2. If your gag reflex is a little weak, you may want to stop reading right about now.

This week’s most disgusting food item deals with eating rats, a subject this part of the Daily Dirt has touched on before, mostly on how popular they are in some Far East countries, China in particular.

Today we’re offering some new information about rodent consumption (and adoration), just in case you’ve been considering such a challenge:

Rats are eaten regularly in Cambodia, Laos, Myanmar, parts of the Philippines and Indonesia, Thailand, Ghana, China and Vietnam, according to the International Rice Research Institute in the Philippines.

“Rats on a stick” are popular offerings of street vendors in some of those aforementioned countries, particularly China. Kind of like steak on a stick at the county fair, eh?

On March 7 every year, in a remote village in the hills of northeast India, the Adi tribe celebrates “Unying-Aran,” a festival that features rats as the culinary centerpiece. One of the Adi’s favorite dishes is a stew called bule-bulak oying, with the rats’ stomachs, intestines, livers, testes and fetuses all boiled together — along with tails and legs. Some salt, chili and ginger are added to the mix.

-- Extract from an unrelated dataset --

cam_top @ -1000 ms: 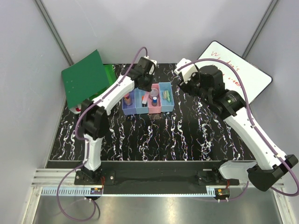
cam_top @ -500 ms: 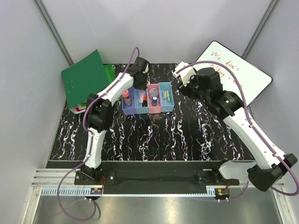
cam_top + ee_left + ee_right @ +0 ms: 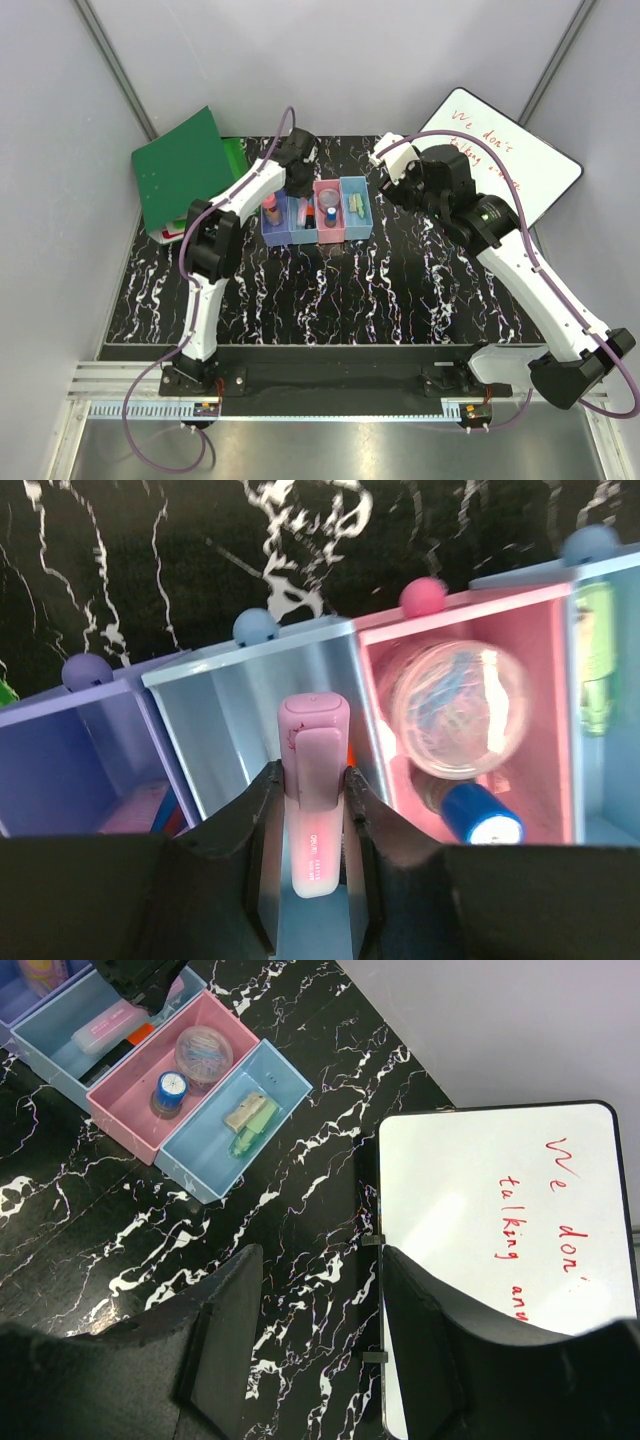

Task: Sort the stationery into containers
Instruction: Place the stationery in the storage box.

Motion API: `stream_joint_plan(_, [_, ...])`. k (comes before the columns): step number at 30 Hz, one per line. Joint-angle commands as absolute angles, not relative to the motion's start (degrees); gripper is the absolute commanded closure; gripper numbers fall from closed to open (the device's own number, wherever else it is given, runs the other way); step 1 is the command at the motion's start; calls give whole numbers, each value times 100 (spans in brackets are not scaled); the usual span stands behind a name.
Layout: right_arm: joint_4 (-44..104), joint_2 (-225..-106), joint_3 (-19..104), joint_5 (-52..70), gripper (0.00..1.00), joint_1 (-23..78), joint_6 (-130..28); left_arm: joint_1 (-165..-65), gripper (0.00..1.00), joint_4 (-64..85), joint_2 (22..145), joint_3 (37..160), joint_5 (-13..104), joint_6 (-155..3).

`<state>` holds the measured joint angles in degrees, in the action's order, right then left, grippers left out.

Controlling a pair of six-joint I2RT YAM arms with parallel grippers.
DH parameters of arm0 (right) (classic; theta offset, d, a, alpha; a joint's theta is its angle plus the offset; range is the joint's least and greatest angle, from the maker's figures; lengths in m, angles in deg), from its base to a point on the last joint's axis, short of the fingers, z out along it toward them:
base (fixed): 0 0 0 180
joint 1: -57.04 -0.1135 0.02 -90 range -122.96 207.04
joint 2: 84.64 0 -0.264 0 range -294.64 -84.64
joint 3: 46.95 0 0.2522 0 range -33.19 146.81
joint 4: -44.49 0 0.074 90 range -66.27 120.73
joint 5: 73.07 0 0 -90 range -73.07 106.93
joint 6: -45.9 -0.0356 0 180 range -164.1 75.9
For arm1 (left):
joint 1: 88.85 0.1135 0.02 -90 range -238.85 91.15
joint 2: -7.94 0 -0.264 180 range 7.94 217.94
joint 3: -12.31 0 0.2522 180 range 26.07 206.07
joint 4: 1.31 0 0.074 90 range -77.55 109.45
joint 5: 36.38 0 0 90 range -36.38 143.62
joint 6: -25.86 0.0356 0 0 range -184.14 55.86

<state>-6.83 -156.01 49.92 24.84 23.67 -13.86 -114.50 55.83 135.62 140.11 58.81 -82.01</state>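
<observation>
My left gripper [image 3: 310, 776] is shut on a pink marker [image 3: 312, 720] and holds it lengthwise over the second container, a light blue bin [image 3: 220, 705]. Left of it is the purple-blue bin [image 3: 70, 755], which holds a pink and orange piece. The pink bin [image 3: 395, 670] on the right holds a round clear case [image 3: 455, 705] and a blue-capped piece [image 3: 482, 815]. A green highlighter [image 3: 250, 1120] lies in the last light blue bin [image 3: 205, 1165]. My right gripper [image 3: 320, 1290] hangs open over the dark table, right of the bins.
A whiteboard [image 3: 500, 150] with red writing lies at the back right, its edge just under my right gripper. A green folder [image 3: 185, 165] leans at the back left. The bin row [image 3: 345, 232] sits mid-table at the back.
My left gripper has moved left from above the pink bin to the light blue bin, still holding the pink marker. The right arm has shifted slightly.
</observation>
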Motion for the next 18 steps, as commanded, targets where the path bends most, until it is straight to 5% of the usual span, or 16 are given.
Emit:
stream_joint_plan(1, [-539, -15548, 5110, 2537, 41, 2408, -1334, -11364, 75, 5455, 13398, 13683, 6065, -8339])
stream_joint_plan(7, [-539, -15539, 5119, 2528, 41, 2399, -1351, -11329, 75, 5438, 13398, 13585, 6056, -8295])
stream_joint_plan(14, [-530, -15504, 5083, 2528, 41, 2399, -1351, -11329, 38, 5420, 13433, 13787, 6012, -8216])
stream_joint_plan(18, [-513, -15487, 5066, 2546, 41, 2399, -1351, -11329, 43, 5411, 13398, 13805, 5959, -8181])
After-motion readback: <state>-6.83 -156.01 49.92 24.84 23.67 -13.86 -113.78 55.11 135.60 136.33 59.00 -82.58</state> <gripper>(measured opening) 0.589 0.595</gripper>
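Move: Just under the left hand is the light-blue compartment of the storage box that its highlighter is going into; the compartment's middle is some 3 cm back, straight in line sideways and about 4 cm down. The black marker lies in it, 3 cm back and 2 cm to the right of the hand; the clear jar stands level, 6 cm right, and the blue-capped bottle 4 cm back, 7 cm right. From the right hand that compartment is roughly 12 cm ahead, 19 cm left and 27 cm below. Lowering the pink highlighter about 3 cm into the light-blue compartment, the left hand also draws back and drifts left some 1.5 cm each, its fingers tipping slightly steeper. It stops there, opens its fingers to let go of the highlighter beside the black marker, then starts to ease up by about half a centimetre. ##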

“Rat meat is a bit like pork, but very tender, like slowly cooked pork shoulder,” according to British TV figure Stefan Gates.

 In Africa, some communities have a long tradition of eating rats. In Nigeria, for instance, the African giant rat is a favorite among all ethnic groups, says Mojisola Oyarekua of the nation’s University of Science and Technology. “(The rat) is regarded as a special delicacy and it is more expensive than the equivalent weight of cow meat or fish,” Oyarekua said. “It is delicious and can be eaten as roasted, dried or boiled.”

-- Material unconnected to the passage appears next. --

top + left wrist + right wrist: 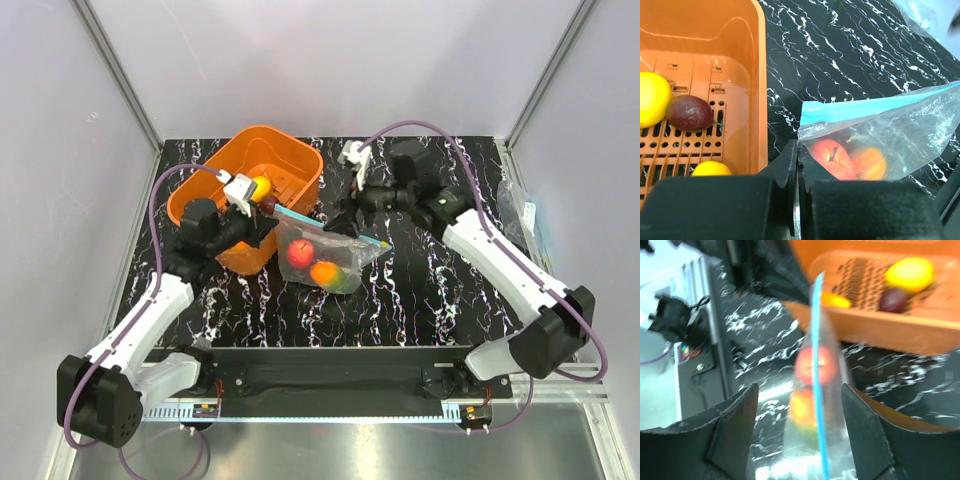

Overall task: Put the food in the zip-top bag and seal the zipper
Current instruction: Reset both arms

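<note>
The clear zip-top bag [335, 258] lies beside the orange basket, holding a red apple [300, 252] and an orange-green mango [326, 274]. My left gripper [799, 148] is shut on the bag's left corner, just under the teal zipper [875, 106]. In the right wrist view my right gripper [799, 390] stands open astride the bag, and the zipper [818, 405] runs between its fingers [740, 415] without touching them. A yellow lemon [650, 99], a dark purple fruit [690, 113] and another yellow piece [711, 168] lie in the basket.
The orange slotted basket [290, 160] stands at the back left, its wall [758, 90] right beside my left gripper. A second clear bag [520, 212] lies at the table's right edge. Grey walls enclose the marbled black table [420, 290].
</note>
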`<state>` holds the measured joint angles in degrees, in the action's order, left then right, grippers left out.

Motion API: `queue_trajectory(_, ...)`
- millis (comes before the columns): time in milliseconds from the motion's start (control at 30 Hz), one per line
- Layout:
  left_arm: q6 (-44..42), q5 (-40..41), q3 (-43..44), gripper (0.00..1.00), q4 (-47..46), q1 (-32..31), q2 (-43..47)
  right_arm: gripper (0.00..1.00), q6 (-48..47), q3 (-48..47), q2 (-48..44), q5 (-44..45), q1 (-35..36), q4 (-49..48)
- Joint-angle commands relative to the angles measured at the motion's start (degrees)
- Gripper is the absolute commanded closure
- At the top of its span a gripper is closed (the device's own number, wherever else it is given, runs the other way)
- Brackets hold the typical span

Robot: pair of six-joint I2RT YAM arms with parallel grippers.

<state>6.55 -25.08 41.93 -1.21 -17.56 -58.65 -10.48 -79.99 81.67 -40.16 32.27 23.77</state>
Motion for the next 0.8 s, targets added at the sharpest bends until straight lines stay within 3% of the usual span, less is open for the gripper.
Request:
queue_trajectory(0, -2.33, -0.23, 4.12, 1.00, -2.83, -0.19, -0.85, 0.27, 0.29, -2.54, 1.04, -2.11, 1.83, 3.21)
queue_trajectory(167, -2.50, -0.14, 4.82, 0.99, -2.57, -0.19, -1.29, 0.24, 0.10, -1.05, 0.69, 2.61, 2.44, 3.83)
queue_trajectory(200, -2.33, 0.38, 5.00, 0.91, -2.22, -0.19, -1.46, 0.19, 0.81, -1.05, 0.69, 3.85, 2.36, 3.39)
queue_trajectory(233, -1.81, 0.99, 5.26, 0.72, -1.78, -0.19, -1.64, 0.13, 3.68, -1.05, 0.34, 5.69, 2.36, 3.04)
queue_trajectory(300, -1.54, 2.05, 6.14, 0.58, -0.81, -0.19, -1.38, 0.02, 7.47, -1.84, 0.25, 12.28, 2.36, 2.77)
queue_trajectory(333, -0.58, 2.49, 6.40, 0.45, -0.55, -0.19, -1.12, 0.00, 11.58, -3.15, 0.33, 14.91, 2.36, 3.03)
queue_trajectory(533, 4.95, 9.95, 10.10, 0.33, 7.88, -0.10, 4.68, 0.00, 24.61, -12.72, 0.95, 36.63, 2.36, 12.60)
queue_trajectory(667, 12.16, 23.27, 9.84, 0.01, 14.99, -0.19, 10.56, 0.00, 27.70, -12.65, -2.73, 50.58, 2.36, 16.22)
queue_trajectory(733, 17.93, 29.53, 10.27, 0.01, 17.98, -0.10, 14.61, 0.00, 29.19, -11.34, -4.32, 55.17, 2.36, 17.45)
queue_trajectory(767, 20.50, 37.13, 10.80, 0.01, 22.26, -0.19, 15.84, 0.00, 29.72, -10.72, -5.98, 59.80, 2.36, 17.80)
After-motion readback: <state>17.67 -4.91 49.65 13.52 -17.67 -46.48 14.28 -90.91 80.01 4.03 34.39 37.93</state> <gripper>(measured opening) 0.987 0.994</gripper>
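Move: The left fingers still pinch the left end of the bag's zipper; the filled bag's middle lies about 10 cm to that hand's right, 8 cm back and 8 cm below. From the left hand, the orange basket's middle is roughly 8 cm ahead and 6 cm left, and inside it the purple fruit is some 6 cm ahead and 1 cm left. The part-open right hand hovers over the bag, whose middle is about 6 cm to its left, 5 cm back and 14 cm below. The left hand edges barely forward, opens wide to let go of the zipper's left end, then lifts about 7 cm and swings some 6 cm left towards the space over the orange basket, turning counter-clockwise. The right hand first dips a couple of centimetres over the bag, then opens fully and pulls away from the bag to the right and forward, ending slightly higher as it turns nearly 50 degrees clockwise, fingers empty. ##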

In Deshnoke, India, there’s a temple, Karni Mata, that is full of revered rats and mice that some residents and devotees consider holy. It’s estimated that there are at least 20,000 rats running around in this temple, fed by the worshippers. The rats have become a big tourist attraction, drawing thousands of visitors to the temple every year.

3. Yes, it’s that time of the week for my son, Geoff, and what he calls the “Thursday 3 Spot.”

Greetings, friends! Welcome to another Thursday 3 Spot!

Today, I am going to skip my NFL Top Five since Week 17 never finished. At the time of this writing, Buffalo cornerback Damar Hamlin remains in critical condition following his cardiac event during the suspended Bills-Bengals game on Monday night. After the regular season ends, in whatever way the NFL chooses, I will have a final Top Five.

We are five days into 2023. It wasn’t a good start to the new year, since Ohio State lost to Georgia literally as the clock struck midnight. It will get a lot better if the Cavs can make it to the NBA Finals without precious King James. Here are five other things that I’d like to see happen in 2023:

  • 5. Kanye West never speaks again.
  • 4. A whitewash of all Kardashian and Jenner mentions from news and social media.
  • 3. My dad stops getting lost driving around the town of Quincy, where he has lived since 1998. (Editor’s note: For the record, his dad got lost driving around Beardstown.)
  • 2. More places offering ice cream delivery.
  • 1. No. More. Pandemics.

In closing, I’d like you all to check out my new blog: One Geoff Nation , where I ramble about nonsense on a daily basis.

Steve Thought O’ The Day — Eighinger’s have all been rambling on about nonsense for decades.

Steve Eighinger writes daily for Muddy River News. Vasco da Gama he ain’t.